Physical AI — the next inflection point?
This week: OpenAI inches towards agents, and more large funding rounds with PI raising $400M and Writer raising $200M
Is physical AI in the early cusp of an inflection point?
In the last month alone, we’ve seen two new research breakthroughs, and a few large funding rounds. It feels like physical AI—intelligence that bridges the digital and physical worlds—is showing promising progress and stepping into the spotlight.
The big news this week: Physical Intelligence (PI) is developing a general model for robotics. Their new “PI” paper introduces a vision-language-action model: imagine a generalized AI that learns like a child—training language on a corpus of text, and then mastering actions like folding or stacking to build complex sequences. The vision here is to build towards a generalized robot that is able to perform a wide range of tasks, versus the specialized robots of the last generation.
That said, there’s still work to be done. If you told these models to “break a leg,” they might just ask which one to break. Teaching machines nuance—especially human slang—is one of the many hurdles in physical AI.
There’s massive amounts of vision and action training data needed in this approach — which Fei Fei Li’s well funded World Labs — might also be going towards. Startups like Odyssey, built by former self-driving car teams from Cruise, Waymo, are building their own proprietary training sets with their backpack-sized data capture system, like a google street view for humans. For now, Odyssey is focused on turning that data set into generative models for film and games.
Meanwhile, Archetype is taking another approach: a foundational model that uses zero-shot or few-shot learning for physical AI. In their paper, which lays out a phenomenological approach to AI models (i.e a nod to an experiential way of learning), proposes an encoder-decoder framework for a model that’s able to decode any sensor signal without needing prior training on large datasets.
Listen to NotebookLM’s podcast on Archetype’s paper
It’s early days, but the promise of a sensor-agnostic, zero-shot model is huge. The challenge? Ensuring sensor variability doesn’t distort the true physical patterns, and that the framework holds up against an extensive range of use-cases.
There are some signals that we’re on the cusp of something transformative. Over the next 18-24 months, we could see much greater leaps in physical AI that could reshape industries—from robotics to film — to how we experience the world.
This feels like Physical AI warrants a market map! On it.
Disclosure: Strange Ventures is an early backer and holds a position in Archetype AI.
The Latest This Week
OpenAI reportedly plans to launch an AI agent early next year: OpenAI is preparing to release an autonomous AI agent that can control computers and perform tasks independently, code-named “Operator.” The company plans to debut it as a research preview and developer tool in January, according to Bloomberg. This move intensifies the competition among tech giants developing AI agents: Anthropic recently introduced its “computer use” capability, while Google is reportedly preparing its own version for a December release. Perhaps in anticipation of that they released “Working with apps” today, a feature in the ChatGPT app that allows the model to “read” what you’re doing in coding and writing tools like VScode, XCode, TextEdit.
DeepL launches DeepL Voice, real-time, text-based translations from voices and videos: DeepL has made a name for itself with online text translation it claims is more nuanced and precise than services from the likes of Google – a pitch that has catapulted the German startup to a valuation of $2 billion and more than 100,000 paying customers. Now, as the hype for AI services continues to grow, DeepL is adding another mode to the platform: audio. Users will now be able to use DeepL Voice to listen to someone speaking in one language and automatically translate it to another, in real time.

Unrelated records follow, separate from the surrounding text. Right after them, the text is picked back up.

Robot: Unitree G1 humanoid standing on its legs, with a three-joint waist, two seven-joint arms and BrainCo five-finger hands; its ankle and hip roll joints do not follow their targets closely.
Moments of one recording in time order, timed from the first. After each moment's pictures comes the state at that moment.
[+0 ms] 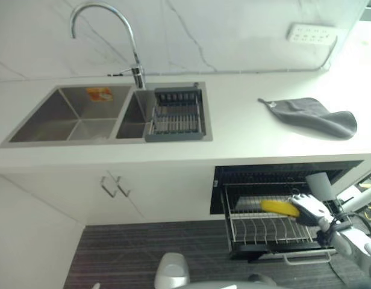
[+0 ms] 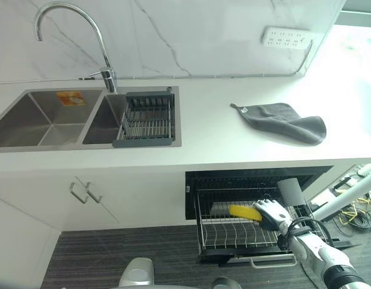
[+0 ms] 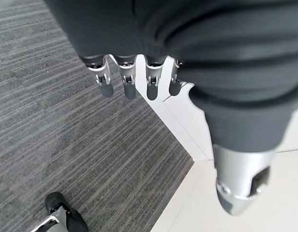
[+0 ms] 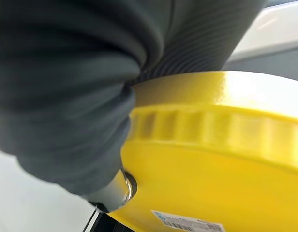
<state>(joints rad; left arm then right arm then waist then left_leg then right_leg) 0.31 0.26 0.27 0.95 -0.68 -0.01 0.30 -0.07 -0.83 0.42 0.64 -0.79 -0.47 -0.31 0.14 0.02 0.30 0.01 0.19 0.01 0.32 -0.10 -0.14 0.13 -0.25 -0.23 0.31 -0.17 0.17</state>
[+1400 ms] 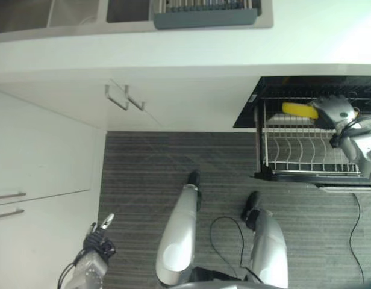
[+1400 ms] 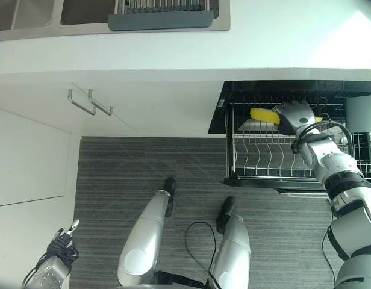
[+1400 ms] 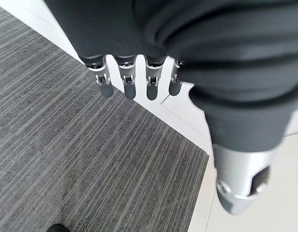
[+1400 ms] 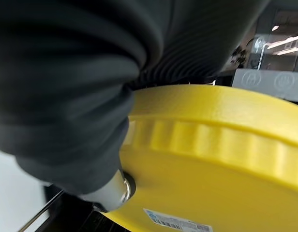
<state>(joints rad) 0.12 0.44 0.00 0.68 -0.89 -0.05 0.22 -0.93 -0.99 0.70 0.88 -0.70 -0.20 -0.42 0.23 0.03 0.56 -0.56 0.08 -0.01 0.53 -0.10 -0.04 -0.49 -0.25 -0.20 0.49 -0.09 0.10</state>
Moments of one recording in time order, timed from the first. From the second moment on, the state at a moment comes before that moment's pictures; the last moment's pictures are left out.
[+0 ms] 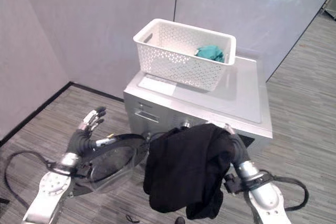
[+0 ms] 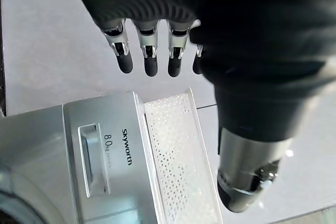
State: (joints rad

Generative AI startup Writer raises $200M at a $1.9B valuation: Writer has raised $200 million at a $1.9 billion valuation to expand its enterprise-focused generative AI platform. In October, Writer released a model, Palmyra X 004, trained almost entirely on synthetic data. Writer’s current focus is on “AI agents” that can plan and execute workflows across systems and teams, as well as customizable AI guardrails and a suite of no-code development tools.
Alibaba Cloud's Qwen has unveiled the Qwen2.5-Coder series, open-source AI coding models ranging from 0.5B to 32B parameters. The 32B excels in code generation, debugging, and supports 40+ languages, rivaling GPT-4 and Claude 3.5 Sonnet.
ByteDance announces X-Portrait 2. A new SOTA model for Talking Head Generation that can transfer fast head movements, minuscule expression changes and strong personal emotions.